The new blood-producing, or hematopoietic, stem cells contained in the transplant take several weeks to grow and expand enough to normalize low blood cell counts, known as cytopenia, and restart the immune system. But in the meantime, the transplant recipient is very vulnerable to common infections, which in this weakened state could be fatal.

But what the Slukvin lab is suggesting could be used as a stopgap until the new hematopoietic stem cells can take over. By taking fully developed skin cells from a patient’s arm and reprogramming them back into stem cells, Slukvin and collaborators believe they can then turn the new induced pluripotent stem cells (iPSCs) into a variety of genetically identical or genetically matched blood products.

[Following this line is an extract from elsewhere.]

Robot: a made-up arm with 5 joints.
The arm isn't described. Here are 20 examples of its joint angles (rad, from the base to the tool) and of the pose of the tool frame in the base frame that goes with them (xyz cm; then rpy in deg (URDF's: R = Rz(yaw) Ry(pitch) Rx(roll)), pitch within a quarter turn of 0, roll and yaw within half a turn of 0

“When bone marrow is transplanted, there is a prolonged period of cytopenia, and especially low neutrophil (the most abundant white blood cell) counts,” said Slukvin, a researcher at the UW School of Medicine and Public Health. “We are looking to use iPS-derived blood cells to correct cytopenia during bone marrow suppression. Once we can get positive results in a preclinical model, we can move this into clinical trials with humans.”

Until now, most non-human primate iPSCs have been developed by borrowing the specialized mechanisms viruses use to deliver their genome into a host cells. But to be clinically relevant for humans, researchers needed a different way to reprogram cells because retrovirals leave behind foreign DNA. And while that’s not always dangerous, there’s no guarantee there won’t be unforeseen consequences down the road, so better safe than sorry. The Thomson lab pioneered footprint-free iPSCs from human cells. As noted in the study, his lab generated similar cells from non-human primates, allowing Slukvin to move forward with preclinical studies.

Perhaps the most important aspect of this work is that the Slukvin lab has developed a system to generate different types of blood cells — red blood cells, T cells, natural killer cells, myeloid cells like dendritic cells and neutrophils—from non-human primate-derived iPSCs. The cells were derived from rhesus and Chinese cynomolgus macaques, and a cell line from a Mauritian cynomolgus macaque.

Because non-human primates are very similar in physiology to humans, they represent the best model for preclinical trials of iPSC-derived blood products.

To move artificially created blood products into a clinical setting, researchers first will need to complete proof-of-concept studies and preclinical safety and toxicity studies of such stem cell therapies in animal models, as required by the US Food and Drug Administration.